#### [Input data]
^^^^

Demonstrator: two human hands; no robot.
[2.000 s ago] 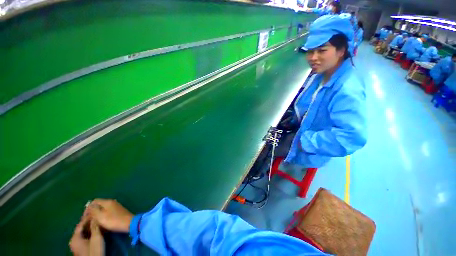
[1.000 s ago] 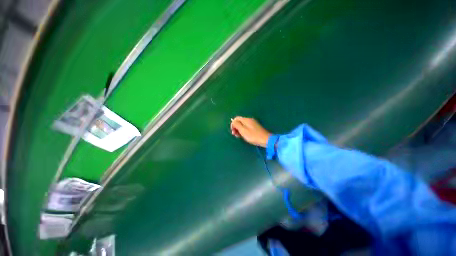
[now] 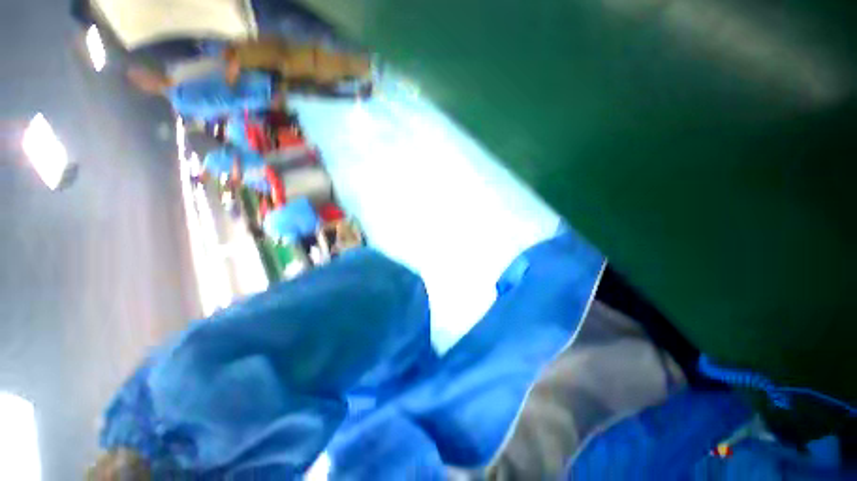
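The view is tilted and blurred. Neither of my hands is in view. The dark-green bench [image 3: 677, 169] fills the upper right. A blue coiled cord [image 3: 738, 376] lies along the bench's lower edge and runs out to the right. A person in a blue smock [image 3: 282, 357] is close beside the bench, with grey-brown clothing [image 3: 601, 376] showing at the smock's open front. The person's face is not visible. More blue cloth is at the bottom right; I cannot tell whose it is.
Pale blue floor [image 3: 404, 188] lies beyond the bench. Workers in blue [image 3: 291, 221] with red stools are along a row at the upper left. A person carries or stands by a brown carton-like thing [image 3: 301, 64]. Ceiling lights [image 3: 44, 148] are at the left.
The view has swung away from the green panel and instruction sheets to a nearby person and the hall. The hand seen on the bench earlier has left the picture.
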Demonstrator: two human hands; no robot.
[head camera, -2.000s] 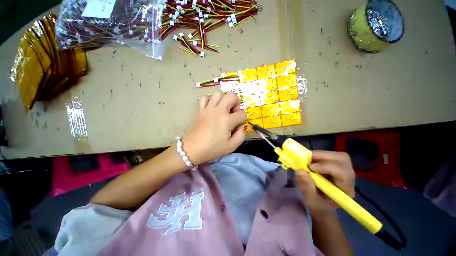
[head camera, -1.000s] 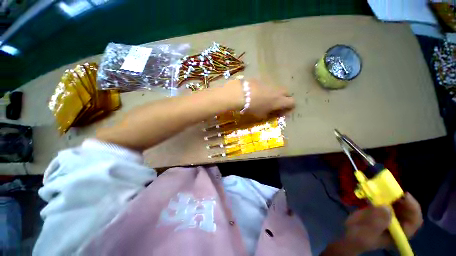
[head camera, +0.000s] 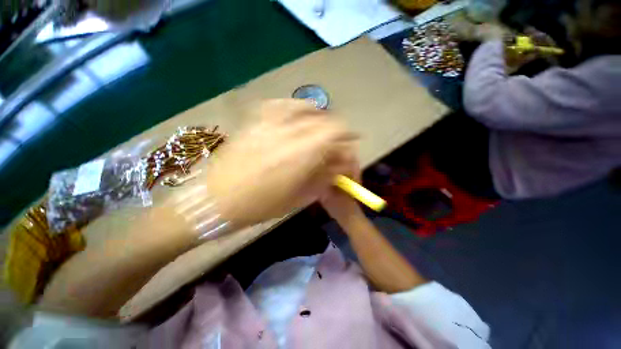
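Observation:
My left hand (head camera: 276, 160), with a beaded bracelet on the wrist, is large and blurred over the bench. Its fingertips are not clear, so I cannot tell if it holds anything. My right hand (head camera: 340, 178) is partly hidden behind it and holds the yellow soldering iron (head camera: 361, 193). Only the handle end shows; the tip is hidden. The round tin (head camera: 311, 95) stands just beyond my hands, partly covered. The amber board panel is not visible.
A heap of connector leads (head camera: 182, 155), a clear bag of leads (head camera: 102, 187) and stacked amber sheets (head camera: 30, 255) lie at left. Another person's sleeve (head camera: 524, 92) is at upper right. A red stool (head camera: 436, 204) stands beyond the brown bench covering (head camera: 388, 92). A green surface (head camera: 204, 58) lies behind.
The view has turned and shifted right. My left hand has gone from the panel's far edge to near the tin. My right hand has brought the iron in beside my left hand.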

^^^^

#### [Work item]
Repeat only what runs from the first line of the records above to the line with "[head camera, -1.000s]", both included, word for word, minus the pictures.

#### [Response box]
Demonstrator: two human hands; no robot.
[2.000 s ago] 
[1.000 s ago] 
[now] 
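The view is tilted and blurred. Neither of my hands is in view. The dark-green bench [image 3: 677, 169] fills the upper right. A blue coiled cord [image 3: 738, 376] lies along the bench's lower edge and runs out to the right. A person in a blue smock [image 3: 282, 357] is close beside the bench, with grey-brown clothing [image 3: 601, 376] showing at the smock's open front. The person's face is not visible. More blue cloth is at the bottom right; I cannot tell whose it is.
Pale blue floor [image 3: 404, 188] lies beyond the bench. Workers in blue [image 3: 291, 221] with red stools are along a row at the upper left. A person carries or stands by a brown carton-like thing [image 3: 301, 64]. Ceiling lights [image 3: 44, 148] are at the left.
The view has swung away from the green panel and instruction sheets to a nearby person and the hall. The hand seen on the bench earlier has left the picture.
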Demonstrator: two human hands; no robot.
[head camera, -2.000s] 
[head camera, -1.000s] 

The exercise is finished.